One of the key bellwethers of the economy is showing a pretty good sign for the job market as a whole.
The housing market, which was a key pain point for many people during the recession, is starting to thaw, making it easier for people to sell their homes and—importantly for job recruiters—to relocate to new places.
Could an increase in home sales widen your net for potential talented workers? Or are other factors at play here? More details:
The good news: Along with the declining unemployment rate comes a rise in mobility. Last year, 35.6 million people moved to another part of the country, increasing the overall rate to 12 percent and making it the first noted rise in four years. “It’s not a huge gain, but when you consider that for two years, we’ve had the lowest migration rates since World War II, any move up is good news,” the Brookings Institution’s William Frey told Reuters. And with rising home prices in many metropolitan areas, one of the structural issues with convincing people to move—the ability to sell their homes, which can keep them locked down—is starting to fade away.
The bad news: As the recession proved, not every part of the country is created equal, and some of those areas remain among the country’s weakest. For example, Las Vegas and Florida, two of the best-known housing weak spots, remain challenged by a depressed housing market. And while there’s certainly a bounce happening, effects from the recession still linger, with nearly 20 percent of mortgages remaining underwater. It’s unclear whether recent developments—like higher payroll taxes or sequestration—could reverse the positive trends currently happening in the economy.

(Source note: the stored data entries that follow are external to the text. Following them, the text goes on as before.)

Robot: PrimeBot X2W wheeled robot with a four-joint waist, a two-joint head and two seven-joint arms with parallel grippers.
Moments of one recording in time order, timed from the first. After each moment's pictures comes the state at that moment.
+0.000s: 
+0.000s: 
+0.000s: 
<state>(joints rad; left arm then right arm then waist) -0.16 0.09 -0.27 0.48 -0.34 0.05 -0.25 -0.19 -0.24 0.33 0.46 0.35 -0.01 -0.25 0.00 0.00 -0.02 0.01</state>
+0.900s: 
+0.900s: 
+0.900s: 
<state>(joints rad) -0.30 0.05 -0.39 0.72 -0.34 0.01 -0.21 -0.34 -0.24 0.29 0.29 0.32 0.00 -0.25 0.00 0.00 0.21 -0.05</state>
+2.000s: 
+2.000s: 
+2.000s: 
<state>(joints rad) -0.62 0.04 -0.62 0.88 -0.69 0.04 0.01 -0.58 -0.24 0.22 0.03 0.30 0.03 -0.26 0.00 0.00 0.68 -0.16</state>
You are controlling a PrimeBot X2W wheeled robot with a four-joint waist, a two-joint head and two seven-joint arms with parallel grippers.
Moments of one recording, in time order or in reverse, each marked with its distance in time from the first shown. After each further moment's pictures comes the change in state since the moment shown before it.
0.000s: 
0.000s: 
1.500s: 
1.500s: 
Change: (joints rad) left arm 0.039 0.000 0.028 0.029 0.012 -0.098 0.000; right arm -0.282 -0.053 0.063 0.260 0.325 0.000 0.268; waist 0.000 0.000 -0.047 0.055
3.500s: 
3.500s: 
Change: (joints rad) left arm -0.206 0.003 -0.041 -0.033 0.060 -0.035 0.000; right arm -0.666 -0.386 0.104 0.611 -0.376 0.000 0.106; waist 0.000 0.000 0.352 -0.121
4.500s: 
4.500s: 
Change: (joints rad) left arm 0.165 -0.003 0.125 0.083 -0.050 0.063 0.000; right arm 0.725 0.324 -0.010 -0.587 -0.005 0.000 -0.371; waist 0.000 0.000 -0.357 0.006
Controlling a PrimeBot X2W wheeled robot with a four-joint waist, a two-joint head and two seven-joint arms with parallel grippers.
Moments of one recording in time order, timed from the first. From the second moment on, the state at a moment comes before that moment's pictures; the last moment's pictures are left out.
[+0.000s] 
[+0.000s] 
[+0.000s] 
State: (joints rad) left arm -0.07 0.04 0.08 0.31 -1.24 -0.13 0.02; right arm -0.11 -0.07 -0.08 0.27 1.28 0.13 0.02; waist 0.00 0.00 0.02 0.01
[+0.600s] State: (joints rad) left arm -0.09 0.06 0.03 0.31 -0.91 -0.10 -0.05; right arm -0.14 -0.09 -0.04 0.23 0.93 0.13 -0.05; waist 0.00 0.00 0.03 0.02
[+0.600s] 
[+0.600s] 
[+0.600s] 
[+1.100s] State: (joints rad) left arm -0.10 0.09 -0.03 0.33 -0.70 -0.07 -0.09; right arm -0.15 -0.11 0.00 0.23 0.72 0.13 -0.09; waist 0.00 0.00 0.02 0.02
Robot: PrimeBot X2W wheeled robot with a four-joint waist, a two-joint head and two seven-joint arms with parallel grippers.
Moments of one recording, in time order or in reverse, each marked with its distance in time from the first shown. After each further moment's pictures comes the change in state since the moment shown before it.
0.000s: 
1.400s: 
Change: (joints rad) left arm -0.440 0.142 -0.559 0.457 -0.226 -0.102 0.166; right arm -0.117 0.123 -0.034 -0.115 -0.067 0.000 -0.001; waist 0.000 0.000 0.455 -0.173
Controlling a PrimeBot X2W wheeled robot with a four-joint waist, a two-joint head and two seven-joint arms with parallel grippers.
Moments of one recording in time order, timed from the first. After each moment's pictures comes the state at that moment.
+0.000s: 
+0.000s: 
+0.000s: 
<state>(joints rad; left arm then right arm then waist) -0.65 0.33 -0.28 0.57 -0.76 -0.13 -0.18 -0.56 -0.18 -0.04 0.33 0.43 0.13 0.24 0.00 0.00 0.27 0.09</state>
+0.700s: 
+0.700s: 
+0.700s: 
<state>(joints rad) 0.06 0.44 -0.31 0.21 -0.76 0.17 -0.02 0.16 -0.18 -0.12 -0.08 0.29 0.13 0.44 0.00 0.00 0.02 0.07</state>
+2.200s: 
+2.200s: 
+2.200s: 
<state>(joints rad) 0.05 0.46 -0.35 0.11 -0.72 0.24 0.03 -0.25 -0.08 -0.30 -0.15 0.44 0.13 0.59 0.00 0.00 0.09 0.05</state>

But what about other factors? On the other hand, maybe people just like where they are. Writing on The Washington Post’s Wonkblog, Brad Plumer explains the reasoning here: Basing his insight on a new Federal Reserve study [PDF], he notes that upward mobility may play a major factor in getting people to stay put. “Their working hypothesis is that ‘internal labor markets’ within companies have changed in such a way that workers are less likely to leave,” he notes. “Perhaps that’s because workers are better able to match up with an employer from the outset—thanks to Internet searching, say—so they’re more likely to stay with their company longer.”